### AIM OF THE TASK
Repeat the data below word for word.

### RECORD SET
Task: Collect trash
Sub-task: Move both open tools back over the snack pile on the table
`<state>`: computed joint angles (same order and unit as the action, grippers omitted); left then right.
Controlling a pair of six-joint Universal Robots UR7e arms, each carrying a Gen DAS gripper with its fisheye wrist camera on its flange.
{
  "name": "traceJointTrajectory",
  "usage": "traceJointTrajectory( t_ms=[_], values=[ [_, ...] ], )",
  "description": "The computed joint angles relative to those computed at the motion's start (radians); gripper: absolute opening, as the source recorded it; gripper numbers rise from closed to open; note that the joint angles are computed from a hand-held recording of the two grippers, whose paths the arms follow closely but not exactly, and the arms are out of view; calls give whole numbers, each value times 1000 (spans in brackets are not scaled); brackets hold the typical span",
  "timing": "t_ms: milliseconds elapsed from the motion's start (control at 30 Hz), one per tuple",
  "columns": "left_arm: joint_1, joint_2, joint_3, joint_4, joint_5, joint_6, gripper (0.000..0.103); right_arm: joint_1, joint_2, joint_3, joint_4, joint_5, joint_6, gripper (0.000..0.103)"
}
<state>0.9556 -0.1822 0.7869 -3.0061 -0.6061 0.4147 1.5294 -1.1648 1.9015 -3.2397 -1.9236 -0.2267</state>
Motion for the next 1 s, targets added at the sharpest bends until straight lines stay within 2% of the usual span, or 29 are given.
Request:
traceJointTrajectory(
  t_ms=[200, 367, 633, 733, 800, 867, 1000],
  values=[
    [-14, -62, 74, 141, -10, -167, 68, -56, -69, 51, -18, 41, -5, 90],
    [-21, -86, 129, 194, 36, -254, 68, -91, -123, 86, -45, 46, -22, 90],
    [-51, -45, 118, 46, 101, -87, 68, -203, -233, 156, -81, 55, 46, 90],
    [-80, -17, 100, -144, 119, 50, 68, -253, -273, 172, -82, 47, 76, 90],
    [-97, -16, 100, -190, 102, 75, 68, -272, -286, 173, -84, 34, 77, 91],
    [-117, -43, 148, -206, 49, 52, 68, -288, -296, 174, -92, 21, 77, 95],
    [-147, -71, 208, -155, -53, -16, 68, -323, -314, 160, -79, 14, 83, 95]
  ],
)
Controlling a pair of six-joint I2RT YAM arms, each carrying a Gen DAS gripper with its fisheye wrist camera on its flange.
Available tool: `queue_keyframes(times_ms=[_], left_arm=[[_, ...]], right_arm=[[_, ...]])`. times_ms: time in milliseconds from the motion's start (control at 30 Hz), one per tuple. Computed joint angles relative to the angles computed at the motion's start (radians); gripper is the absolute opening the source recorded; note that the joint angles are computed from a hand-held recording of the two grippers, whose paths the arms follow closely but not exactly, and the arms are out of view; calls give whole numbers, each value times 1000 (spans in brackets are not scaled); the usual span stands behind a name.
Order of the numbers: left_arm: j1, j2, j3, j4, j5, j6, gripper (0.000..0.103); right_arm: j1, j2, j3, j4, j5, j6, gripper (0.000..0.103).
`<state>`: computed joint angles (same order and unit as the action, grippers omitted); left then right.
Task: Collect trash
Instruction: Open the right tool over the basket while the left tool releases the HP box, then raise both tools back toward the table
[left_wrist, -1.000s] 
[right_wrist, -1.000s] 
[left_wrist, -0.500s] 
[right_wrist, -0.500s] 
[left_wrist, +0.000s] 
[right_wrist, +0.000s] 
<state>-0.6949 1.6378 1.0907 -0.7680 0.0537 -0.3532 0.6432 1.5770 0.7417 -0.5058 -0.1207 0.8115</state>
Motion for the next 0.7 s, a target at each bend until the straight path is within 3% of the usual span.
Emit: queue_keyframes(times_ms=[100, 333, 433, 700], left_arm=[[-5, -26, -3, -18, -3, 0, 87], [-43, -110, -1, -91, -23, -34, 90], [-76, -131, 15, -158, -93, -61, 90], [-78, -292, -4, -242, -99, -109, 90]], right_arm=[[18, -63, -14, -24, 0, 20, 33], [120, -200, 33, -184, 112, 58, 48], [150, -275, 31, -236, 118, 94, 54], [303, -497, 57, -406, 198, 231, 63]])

### TASK RESPONSE
Task: Collect trash
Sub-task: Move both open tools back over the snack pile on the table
`<state>`: computed joint angles (same order and unit as the action, grippers omitted); left then right.
Controlling a pair of six-joint Universal Robots UR7e arms, each carrying a Gen DAS gripper with its fisheye wrist camera on its flange.
{
  "name": "traceJointTrajectory",
  "usage": "traceJointTrajectory( t_ms=[_], values=[ [_, ...] ], )",
  "description": "The computed joint angles relative to those computed at the motion's start (radians); gripper: absolute opening, as the source recorded it; gripper numbers rise from closed to open; note that the joint angles are computed from a hand-held recording of the two grippers, whose paths the arms follow closely but not exactly, and the arms are out of view; calls give whole numbers, each value times 1000 (spans in brackets are not scaled); brackets hold the typical span",
  "timing": "t_ms: milliseconds elapsed from the motion's start (control at 30 Hz), one per tuple",
  "columns": "left_arm: joint_1, joint_2, joint_3, joint_4, joint_5, joint_6, gripper (0.000..0.103); right_arm: joint_1, joint_2, joint_3, joint_4, joint_5, joint_6, gripper (0.000..0.103)"
}
<state>0.9556 -0.1822 0.7869 -3.0061 -0.6061 0.4147 1.5294 -1.1648 1.9015 -3.2397 -1.9236 -0.2267</state>
Motion for the next 1 s, targets added at the sharpest bends until straight lines stay within 2% of the usual span, or 29 are given.
Request:
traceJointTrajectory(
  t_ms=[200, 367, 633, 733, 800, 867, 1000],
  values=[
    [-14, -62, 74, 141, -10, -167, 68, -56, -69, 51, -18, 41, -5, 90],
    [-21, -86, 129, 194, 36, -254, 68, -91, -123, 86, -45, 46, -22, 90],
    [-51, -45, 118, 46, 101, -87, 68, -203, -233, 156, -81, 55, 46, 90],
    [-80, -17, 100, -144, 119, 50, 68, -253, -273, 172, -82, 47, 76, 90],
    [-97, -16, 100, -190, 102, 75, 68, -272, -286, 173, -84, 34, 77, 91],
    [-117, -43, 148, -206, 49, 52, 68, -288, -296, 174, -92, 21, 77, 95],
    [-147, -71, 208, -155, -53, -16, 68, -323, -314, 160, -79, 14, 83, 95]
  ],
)
Controlling a pair of six-joint I2RT YAM arms, each carrying a Gen DAS gripper with its fisheye wrist camera on its flange.
Available tool: `queue_keyframes(times_ms=[_], left_arm=[[_, ...]], right_arm=[[_, ...]])`. times_ms: time in milliseconds from the motion's start (control at 30 Hz), one per tuple. Computed joint angles relative to the angles computed at the motion's start (radians); gripper is the absolute opening the source recorded; note that the joint angles are computed from a hand-held recording of the two grippers, whose paths the arms follow closely but not exactly, and the arms are out of view; calls give whole numbers, each value times 1000 (spans in brackets are not scaled); the usual span stands behind a name.
Order of the numbers: left_arm: j1, j2, j3, j4, j5, j6, gripper (0.000..0.103); right_arm: j1, j2, j3, j4, j5, j6, gripper (0.000..0.103).
`<state>`: computed joint angles (same order and unit as the action, grippers omitted); left then right.
Task: Collect trash
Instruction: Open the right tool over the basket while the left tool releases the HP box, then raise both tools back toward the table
[left_wrist, -1.000s] 
[right_wrist, -1.000s] 
[left_wrist, -0.500s] 
[right_wrist, -0.500s] 
[left_wrist, +0.000s] 
[right_wrist, +0.000s] 
<state>-0.6949 1.6378 1.0907 -0.7680 0.0537 -0.3532 0.6432 1.5770 0.7417 -0.5058 -0.1207 0.8115</state>
Motion for the next 0.7 s, a target at each bend until the straight path is within 3% of the usual span.
Emit: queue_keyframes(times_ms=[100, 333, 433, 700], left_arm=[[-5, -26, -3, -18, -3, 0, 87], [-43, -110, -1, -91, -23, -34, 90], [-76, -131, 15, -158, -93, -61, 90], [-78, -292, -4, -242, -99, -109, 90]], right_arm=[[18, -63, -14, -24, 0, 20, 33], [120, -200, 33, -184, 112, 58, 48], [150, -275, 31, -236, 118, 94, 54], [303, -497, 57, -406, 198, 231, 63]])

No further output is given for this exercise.